Dari sekian banyaknya keponakan Arkan, hanya Nadia yang paling dekat dengan Ica dan Devan. Bahkan Ica mengenal Nadia sebelum dia dekat dengan Arkan.
“Nad, tante sudah bilang sama bunda, kalau besok siang tante mau main, apa bunda enggak bilang?” tanya Ica.
“Enggak.” Jawab Nadia dengan menggelengkan kepalanya.
“Kapan tante bilang sama bunda?” tanya Nadia.
“Tadi siang,” jawab Ica.
“Oh ya, sini Nad, om mau bisikin sesuatu sama kamu.” Devan berjongkok di depan Nadia, dan membisikkan sesuatu pada Nadia.
Nadia hanya tersenyum, dan mengacungkan jempolnya tanda dia setuju dengan apa yang Devan katakan.
“Oke, Nadia setuju!” jawabnya dengan raut wajah yang bahagia.
“Ih, kalian kok main bisik-bisikan gitu? Mulai main rahasia-rahasiaan nih, ya?” protes Ica.
“Iya, ini rahasia,” jawab Nadia.
“Ya sudah, sekarang Nadia balik lagi, tuh dah ditungguin yang lain, kan?” ucap Devan. “Ingat rahasia kita.” Devan mengingatkan kembali pada Nadia.
“Oke, siap!” jawabnya.
Nadia kembali ke mejanya. Devan dan Ica juga pamit untuk kembali ke mejanya. Namun, langkah mereka terhenti saat Arsyad memanggilnya.
“Ada apa, Om?” tanya Ica.
“Kalian berdua saja?”
“Kami sama mama papa kok,” jawab Ica.
“Mama papa kalian? Maksudnya mama papanya Dev juga?” tanya Arsyad.
“Iya, kami dari tadi kok, sudah lama. Mama sama papa sedang ngobrol sama mama papanya Devan di dalam. Di VIP room,” jawab Ica.
“Oh, kayaknya secret banget, sampai di VIP?”
“Iya, Om.

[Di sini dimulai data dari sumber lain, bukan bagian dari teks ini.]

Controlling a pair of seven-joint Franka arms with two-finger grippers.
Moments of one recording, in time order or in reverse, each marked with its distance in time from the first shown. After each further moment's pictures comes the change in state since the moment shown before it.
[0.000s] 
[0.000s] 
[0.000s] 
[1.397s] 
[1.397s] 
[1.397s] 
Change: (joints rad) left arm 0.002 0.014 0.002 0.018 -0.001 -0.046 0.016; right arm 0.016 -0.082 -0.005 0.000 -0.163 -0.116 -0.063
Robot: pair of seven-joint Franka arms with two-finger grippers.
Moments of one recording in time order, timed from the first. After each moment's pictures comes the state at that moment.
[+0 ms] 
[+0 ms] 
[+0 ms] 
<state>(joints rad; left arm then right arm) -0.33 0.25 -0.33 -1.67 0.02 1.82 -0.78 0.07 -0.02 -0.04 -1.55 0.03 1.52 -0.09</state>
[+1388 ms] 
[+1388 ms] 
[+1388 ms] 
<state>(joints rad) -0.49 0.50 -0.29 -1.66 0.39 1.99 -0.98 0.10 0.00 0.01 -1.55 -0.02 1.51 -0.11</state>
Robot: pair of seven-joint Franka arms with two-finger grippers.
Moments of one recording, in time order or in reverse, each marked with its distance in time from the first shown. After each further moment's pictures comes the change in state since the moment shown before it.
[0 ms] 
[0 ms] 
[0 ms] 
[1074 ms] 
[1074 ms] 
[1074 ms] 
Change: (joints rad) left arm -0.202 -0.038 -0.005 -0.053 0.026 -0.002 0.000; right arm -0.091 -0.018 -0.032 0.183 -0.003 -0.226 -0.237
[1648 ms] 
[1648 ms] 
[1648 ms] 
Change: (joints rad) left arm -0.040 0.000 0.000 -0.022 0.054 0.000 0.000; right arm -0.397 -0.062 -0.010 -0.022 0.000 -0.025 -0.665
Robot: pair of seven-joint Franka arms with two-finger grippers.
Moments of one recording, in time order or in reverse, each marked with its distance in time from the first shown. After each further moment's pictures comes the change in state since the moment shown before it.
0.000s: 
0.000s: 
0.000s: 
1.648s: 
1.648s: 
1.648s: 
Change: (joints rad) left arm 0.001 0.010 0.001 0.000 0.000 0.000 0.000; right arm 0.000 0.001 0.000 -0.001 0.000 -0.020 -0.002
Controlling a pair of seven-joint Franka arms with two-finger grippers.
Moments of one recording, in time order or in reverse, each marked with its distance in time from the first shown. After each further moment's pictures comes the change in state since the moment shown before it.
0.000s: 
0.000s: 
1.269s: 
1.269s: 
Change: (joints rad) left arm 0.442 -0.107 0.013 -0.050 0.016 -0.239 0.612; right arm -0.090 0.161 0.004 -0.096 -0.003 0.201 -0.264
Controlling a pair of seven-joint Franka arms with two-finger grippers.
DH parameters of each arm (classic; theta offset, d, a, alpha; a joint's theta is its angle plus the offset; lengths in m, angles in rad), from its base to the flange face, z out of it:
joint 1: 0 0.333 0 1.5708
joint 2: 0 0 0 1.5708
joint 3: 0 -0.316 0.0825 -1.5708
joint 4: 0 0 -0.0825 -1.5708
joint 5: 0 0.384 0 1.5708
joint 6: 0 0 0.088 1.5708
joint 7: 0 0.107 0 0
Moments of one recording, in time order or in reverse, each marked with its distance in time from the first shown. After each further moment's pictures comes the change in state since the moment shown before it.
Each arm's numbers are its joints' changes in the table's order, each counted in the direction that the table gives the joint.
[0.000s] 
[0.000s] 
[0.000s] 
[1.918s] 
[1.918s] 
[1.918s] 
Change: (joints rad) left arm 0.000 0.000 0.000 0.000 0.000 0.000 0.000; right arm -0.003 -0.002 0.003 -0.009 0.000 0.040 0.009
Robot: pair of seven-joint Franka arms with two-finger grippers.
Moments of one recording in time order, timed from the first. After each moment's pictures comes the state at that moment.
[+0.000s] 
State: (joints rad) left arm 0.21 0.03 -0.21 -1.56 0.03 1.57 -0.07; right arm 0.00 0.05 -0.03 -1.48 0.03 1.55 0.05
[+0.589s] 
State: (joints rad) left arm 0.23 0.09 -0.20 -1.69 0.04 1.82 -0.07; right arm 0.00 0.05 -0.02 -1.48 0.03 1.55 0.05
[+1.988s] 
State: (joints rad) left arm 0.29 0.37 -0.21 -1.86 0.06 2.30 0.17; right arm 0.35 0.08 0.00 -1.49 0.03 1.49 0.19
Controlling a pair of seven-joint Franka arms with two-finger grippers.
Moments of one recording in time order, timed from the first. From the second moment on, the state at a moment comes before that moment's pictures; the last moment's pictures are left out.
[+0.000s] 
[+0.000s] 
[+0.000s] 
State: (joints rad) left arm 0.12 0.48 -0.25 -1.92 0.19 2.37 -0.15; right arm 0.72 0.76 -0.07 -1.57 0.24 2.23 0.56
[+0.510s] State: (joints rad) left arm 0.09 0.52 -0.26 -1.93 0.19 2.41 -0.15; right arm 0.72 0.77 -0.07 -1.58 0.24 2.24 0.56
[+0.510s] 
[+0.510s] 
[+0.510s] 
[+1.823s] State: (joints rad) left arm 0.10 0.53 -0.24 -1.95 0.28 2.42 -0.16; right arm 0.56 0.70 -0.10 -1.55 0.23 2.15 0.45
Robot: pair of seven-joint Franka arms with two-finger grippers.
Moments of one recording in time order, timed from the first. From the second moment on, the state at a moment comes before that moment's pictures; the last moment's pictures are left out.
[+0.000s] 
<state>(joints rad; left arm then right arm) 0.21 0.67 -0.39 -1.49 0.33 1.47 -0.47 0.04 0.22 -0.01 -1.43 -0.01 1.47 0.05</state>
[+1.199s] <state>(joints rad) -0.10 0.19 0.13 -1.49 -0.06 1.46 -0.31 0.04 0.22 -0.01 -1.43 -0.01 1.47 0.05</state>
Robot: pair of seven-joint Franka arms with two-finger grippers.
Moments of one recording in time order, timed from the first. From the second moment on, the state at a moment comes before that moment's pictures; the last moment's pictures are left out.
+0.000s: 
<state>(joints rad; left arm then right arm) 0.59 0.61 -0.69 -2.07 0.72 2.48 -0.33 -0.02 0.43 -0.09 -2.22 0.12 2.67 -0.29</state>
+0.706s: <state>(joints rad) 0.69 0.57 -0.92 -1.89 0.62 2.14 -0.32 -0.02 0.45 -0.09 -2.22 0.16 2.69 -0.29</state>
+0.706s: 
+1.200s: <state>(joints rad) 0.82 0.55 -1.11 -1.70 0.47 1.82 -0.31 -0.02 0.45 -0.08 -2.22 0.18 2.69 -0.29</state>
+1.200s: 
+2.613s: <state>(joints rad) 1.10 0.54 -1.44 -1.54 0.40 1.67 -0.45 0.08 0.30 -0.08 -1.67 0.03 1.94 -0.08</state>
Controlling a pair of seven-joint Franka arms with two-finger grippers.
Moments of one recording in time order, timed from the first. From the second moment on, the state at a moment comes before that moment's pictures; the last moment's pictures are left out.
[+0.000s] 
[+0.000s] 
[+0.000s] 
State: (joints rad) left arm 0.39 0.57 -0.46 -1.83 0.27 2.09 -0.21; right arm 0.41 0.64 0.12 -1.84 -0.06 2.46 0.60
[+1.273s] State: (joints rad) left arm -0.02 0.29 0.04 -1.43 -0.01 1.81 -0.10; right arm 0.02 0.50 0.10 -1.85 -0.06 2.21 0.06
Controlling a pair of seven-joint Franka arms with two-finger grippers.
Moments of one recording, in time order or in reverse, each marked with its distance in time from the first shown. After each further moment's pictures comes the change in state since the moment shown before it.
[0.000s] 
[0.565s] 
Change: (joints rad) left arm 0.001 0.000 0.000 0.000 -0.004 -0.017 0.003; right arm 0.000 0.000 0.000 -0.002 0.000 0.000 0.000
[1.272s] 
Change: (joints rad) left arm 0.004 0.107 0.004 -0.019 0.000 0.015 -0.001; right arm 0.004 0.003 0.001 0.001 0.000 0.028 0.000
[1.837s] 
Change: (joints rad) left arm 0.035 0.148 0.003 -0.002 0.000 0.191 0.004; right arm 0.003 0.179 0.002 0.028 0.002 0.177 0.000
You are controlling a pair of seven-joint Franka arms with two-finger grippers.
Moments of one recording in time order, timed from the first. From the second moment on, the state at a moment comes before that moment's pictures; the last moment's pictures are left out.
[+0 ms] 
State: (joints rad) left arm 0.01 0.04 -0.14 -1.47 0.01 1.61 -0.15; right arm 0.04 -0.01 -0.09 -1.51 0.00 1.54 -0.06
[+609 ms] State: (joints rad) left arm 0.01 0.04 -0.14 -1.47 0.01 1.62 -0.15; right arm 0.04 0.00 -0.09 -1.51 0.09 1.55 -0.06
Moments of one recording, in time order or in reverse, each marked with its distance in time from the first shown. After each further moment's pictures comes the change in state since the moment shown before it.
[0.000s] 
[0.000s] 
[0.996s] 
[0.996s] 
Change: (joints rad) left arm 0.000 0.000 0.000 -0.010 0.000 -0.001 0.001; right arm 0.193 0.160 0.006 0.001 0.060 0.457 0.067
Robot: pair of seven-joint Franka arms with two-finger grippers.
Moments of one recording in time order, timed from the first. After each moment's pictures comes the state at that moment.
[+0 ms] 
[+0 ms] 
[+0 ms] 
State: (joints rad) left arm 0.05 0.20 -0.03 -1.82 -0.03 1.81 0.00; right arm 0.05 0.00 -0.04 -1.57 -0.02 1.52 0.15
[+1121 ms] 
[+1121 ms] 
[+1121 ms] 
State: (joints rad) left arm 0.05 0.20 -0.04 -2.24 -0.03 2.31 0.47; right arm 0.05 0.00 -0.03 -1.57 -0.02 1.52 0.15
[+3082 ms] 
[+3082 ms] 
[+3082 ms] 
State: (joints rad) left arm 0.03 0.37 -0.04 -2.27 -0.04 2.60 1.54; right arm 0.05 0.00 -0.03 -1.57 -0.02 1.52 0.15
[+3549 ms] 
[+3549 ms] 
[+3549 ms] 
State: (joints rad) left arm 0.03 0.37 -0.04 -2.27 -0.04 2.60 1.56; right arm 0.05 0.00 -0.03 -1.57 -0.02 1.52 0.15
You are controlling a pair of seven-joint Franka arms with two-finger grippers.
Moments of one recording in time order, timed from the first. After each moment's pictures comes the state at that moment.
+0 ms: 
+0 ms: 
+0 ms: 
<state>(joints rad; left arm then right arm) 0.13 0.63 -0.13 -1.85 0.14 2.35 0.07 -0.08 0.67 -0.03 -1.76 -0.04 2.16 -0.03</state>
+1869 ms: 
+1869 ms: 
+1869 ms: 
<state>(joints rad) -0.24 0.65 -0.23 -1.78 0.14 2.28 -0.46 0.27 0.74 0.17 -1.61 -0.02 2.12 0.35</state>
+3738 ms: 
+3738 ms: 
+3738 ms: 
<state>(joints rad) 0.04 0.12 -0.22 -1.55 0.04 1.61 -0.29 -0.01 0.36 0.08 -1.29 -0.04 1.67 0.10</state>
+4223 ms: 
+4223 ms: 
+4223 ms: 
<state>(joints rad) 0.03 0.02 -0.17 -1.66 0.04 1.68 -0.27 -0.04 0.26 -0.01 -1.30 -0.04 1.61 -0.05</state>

Biasa orang tua kita selalu gini kalau sudah ketemu. Ya sudah kami ke sana,” ucap Devan, dengan pamit pada Arsyad.
“Oke, salam buat mama papa kalian.”
“Baik, nanti kami sampaikan. Kami permisi dulu ya, Om? Salam buat Tante Nisa dan Tante Shita,” ucap Ica.
“Iya, nanti om sampaikan,” jawab Arsyad.
Ica langsung kembali ke dalam. Arsyad sebenarnya masih ingin mengobrol dengan Ica. Sampai detik ini, dia masih sangat merasa bersalah pada Ica dan kedua orang tuanya, atas apa yang terjadi dulu. Padahal baik Ica dan kedua orang tuanya sudah tidak mempermasalahkan hal tersebut. Namun, Arsyad merasa Ica dan kedua orang tuanya menghindari dirinya. Ica tahu, ada tatapan sendu yang terlihat saat dirinya menatap mata Arsyad. Orang yang sudah Ica anggap seperti orang tuanya sendiri saat itu. Tapi, sekarang dia lebih baik menjauh daripada akan sakit lagi karena mengingat masa lalu yang sudah berhasil Ica kubur hidup-hidup. Ya, dikubur hidup-hidup, karena pada saat itu, Ica sama sekali belum bisa melupakan kejadian itu yang seakan masih terlihat jelas di depan matanya.